- Aim of the task -
Give the data a second time, exactly and in full.

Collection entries
──────────
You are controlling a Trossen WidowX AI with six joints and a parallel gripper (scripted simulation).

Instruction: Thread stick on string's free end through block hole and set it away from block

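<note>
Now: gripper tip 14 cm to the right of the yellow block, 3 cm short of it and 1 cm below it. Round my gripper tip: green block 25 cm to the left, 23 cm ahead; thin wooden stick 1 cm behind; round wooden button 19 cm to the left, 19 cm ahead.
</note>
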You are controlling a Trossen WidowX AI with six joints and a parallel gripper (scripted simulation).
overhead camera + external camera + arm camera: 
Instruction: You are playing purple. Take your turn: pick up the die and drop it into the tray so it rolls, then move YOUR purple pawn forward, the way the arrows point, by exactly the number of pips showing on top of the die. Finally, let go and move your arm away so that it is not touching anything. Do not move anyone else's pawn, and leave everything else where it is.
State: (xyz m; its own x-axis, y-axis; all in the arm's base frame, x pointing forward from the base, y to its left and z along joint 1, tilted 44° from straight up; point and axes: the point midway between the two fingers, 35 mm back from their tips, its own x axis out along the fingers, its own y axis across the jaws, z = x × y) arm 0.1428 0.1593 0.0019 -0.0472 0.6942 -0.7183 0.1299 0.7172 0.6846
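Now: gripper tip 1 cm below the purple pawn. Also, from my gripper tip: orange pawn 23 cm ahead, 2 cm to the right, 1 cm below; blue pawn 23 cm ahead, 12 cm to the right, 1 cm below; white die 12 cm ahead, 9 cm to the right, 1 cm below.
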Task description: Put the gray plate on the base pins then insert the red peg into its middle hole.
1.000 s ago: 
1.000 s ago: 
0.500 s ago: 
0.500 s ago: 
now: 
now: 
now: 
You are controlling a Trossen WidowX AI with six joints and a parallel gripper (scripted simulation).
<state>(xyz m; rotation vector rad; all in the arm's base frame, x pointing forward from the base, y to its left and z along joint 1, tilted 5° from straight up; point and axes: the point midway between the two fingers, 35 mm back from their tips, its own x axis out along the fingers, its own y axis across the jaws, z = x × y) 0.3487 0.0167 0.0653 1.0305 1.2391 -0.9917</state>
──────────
- Result -
You are controlling a Trossen WidowX AI with six joints and a parallel gripper (scripted simulation).

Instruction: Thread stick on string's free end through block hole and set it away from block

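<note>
Now: gripper tip 14 cm to the right of the yellow block, 3 cm short of it and 1 cm below it. Round my gripper tip: green block 25 cm to the left, 23 cm ahead; thin wooden stick 1 cm behind; round wooden button 19 cm to the left, 19 cm ahead.
</note>
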You are controlling a Trossen WidowX AI with six joints and a parallel gripper (scripted simulation).
overhead camera + external camera + arm camera: 
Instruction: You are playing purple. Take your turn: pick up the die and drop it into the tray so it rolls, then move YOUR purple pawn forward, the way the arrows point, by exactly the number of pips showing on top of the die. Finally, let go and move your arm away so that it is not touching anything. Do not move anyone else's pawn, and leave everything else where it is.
State: (xyz m; its own x-axis, y-axis; all in the arm's base frame, x pointing forward from the base, y to its left and z along joint 1, tilted 44° from straight up; point and axes: the point midway between the two fingers, 35 mm back from their tips, its own x axis out along the fingers, its own y axis across the jaws, z = x × y) arm 0.1428 0.1593 0.0019 -0.0472 0.6942 -0.7183 0.1299 0.7172 0.6846
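Now: gripper tip 1 cm below the purple pawn. Also, from my gripper tip: orange pawn 23 cm ahead, 2 cm to the right, 1 cm below; blue pawn 23 cm ahead, 12 cm to the right, 1 cm below; white die 12 cm ahead, 9 cm to the right, 1 cm below.
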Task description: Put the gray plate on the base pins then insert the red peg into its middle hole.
1.000 s ago: 
1.000 s ago: 
0.500 s ago: 
0.500 s ago: 
now: 
now: 
now: 
You are controlling a Trossen WidowX AI with six joints and a parallel gripper (scripted simulation).
<state>(xyz m; rotation vector rad; all in the arm's base frame, x pointing forward from the base, y to its left and z along joint 1, tilted 5° from straight up; point and axes: the point midway between the two fingers, 35 mm back from their tips, its own x axis out along the fingers, its own y axis across the jaws, z = x × y) 0.3487 0.0167 0.0653 1.0305 1.2391 -0.9917</state>

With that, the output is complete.